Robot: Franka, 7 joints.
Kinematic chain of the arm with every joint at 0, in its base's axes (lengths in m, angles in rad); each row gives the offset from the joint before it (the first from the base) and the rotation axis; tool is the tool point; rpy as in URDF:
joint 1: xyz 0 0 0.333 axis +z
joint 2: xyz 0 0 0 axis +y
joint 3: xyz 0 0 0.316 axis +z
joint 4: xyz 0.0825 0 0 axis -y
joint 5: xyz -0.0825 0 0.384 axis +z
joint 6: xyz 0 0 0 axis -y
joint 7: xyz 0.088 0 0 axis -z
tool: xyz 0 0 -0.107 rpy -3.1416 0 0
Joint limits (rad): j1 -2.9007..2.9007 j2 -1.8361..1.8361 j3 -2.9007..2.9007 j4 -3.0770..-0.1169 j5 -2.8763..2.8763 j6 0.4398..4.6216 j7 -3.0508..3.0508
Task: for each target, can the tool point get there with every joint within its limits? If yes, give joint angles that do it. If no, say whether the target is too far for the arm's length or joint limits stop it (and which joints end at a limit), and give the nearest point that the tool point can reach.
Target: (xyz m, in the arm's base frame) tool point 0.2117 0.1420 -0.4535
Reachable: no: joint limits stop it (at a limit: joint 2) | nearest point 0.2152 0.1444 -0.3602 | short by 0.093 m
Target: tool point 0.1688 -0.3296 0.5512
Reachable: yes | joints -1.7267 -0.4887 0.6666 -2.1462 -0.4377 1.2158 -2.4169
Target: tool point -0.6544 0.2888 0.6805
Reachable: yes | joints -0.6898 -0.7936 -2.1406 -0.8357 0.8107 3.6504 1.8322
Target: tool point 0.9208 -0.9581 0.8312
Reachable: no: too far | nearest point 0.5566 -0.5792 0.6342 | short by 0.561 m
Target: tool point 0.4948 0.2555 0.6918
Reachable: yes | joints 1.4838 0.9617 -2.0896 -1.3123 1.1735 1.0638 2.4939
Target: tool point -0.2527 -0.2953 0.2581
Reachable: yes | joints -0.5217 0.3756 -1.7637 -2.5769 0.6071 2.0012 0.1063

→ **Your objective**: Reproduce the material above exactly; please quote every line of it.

→ **The completed task**:
Robot: Franka, 7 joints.
Kinematic chain of the arm with every joint at 0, in its base's axes (lengths in m, angles in rad); each row gives the offset from the joint before it (the first from the base) and the rotation axis; tool is the tool point; rpy as in URDF:
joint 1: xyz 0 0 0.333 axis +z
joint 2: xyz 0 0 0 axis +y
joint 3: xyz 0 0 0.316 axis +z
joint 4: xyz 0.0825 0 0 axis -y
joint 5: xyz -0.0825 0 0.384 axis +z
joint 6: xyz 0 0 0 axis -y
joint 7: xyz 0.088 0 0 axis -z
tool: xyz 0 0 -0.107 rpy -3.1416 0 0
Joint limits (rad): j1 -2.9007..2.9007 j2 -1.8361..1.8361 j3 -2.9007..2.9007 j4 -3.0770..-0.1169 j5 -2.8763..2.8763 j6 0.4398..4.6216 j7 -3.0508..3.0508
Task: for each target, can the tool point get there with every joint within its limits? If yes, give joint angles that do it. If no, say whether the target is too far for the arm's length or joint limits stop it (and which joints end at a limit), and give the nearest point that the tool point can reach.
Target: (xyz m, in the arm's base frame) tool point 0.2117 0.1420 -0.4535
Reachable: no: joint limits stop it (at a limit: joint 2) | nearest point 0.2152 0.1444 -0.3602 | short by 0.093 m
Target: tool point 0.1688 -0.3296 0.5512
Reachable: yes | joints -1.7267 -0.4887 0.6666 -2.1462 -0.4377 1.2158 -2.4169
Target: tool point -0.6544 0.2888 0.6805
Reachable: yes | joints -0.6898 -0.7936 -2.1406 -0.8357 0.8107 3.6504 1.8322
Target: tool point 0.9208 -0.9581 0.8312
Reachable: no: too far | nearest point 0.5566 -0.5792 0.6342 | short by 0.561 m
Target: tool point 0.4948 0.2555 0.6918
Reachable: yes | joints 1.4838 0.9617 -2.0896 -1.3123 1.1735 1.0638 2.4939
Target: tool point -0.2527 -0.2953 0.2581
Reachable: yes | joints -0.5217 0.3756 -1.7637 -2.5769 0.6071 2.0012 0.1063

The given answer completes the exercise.